Jostabeere pflanzen und pflegen

Die Jostabeere (Ribes × nidigrolaria) ist eine robuste Kreuzung aus Schwarzer Johannisbeere und Stachelbeere, die seit 1977 im Handel erhältlich ist. Sie vereint die Wüchsigkeit der Stachelbeere mit dem Aroma der Schwarzen Johannisbeere.

Herkunft und Merkmale

Die Jostabeere entstand durch Kreuzung von Schwarzer Johannisbeere und Stachelbeere und kam erstmals 1977 in den Handel. In Österreich ist sie auch als Rigatze bekannt. Etwa zeitgleich wurde in der damaligen DDR eine ähnliche Kreuzung unter dem Namen Jochelbeere gezüchtet. Die Sträucher werden 1,5 bis 2 m hoch, sind dornenlos und bilden große, schwarze Früchte, die mild-aromatisch schmecken. Jostabeeren sind äußerst robust und widerstandsfähig gegen Mehltau und Gallmilben.

Standort, Pflanzung und Schnitt

Jostabeeren gedeihen an sonnigen bis halbschattigen Standorten mit humosem, durchlässigem Boden. Gepflanzt wird zwischen Oktober und April, Containerware ganzjährig. Der Pflanzabstand beträgt etwa 2 m, da die Sträucher kräftig wachsen. Der Schnitt erfolgt nach der Ernte: Entferne die ältesten Triebe bodeneben und lasse acht bis zwölf junge Triebe stehen. Eine jährliche Kompostgabe im Frühjahr fördert das Wachstum. Jostabeeren sind anspruchslos und benötigen kaum Pflanzenschutzmaßnahmen.

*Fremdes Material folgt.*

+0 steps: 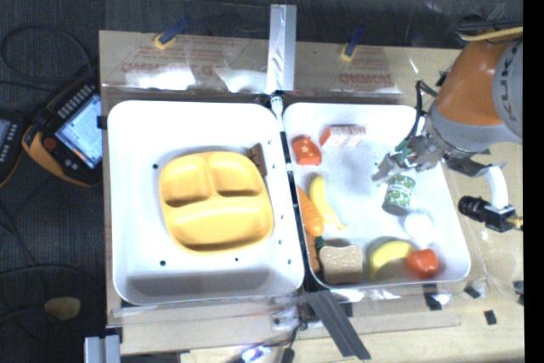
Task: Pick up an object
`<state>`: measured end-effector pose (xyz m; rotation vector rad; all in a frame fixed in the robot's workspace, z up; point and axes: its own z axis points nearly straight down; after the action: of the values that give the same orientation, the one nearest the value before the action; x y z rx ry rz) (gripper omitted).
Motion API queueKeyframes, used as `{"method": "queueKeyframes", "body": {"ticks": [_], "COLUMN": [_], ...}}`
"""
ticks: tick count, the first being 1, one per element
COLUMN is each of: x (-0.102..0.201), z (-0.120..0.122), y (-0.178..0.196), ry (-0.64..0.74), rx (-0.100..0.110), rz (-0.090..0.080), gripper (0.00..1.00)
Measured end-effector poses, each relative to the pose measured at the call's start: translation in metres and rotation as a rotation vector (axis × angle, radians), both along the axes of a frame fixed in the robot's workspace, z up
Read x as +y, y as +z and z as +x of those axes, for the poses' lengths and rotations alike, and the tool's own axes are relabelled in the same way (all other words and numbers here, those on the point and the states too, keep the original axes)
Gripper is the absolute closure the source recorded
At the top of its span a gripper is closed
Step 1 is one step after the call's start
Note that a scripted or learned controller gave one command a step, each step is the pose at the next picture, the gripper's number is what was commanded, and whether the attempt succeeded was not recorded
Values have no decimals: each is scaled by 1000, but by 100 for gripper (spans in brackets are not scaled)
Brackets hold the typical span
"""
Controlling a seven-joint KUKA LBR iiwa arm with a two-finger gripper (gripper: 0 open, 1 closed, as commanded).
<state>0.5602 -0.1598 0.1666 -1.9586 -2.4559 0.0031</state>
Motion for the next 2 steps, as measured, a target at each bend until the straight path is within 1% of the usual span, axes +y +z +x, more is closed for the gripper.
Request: {"method": "queueKeyframes", "body": {"ticks": [1, 2], "x": [1, 6], "z": [0, -34], "y": [8, -38], "ry": [2, 168], "rx": [1, 2], "rz": [0, 2], "gripper": [100, 100]}}
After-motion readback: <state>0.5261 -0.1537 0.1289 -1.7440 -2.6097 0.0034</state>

Ernte und Verwertung der Jostabeere

Die Ernte erfolgt ab Juli, wenn die Beeren vollständig schwarz gefärbt und leicht weich sind. Die Früchte sind deutlich größer als Johannisbeeren und schmecken mild-aromatisch mit einer leichten Säure. Sie eignen sich hervorragend für Marmelade, Saft, Kompott und zum Frischverzehr. Eingefroren behalten sie ihr Aroma über Monate. Der Ertrag ist zuverlässig hoch, und die Pflanzen tragen bereits ab dem zweiten Standjahr reichlich. Jostabeeren lassen sich auch gut zu Likör verarbeiten.

Häufig gestellte Fragen

Braucht die Jostabeere einen Befruchter?

Jostabeeren sind selbstfruchtbar, der Ertrag steigt jedoch deutlich, wenn eine Schwarze Johannisbeere oder Stachelbeere in der Nähe steht und für Fremdbestäubung sorgt.

Wie groß werden die Früchte der Jostabeere?

Die Früchte der Jostabeere sind deutlich größer als Johannisbeeren und erreichen etwa die Größe einer kleinen Stachelbeere. Sie sind schwarz gefärbt und schmecken mild-aromatisch.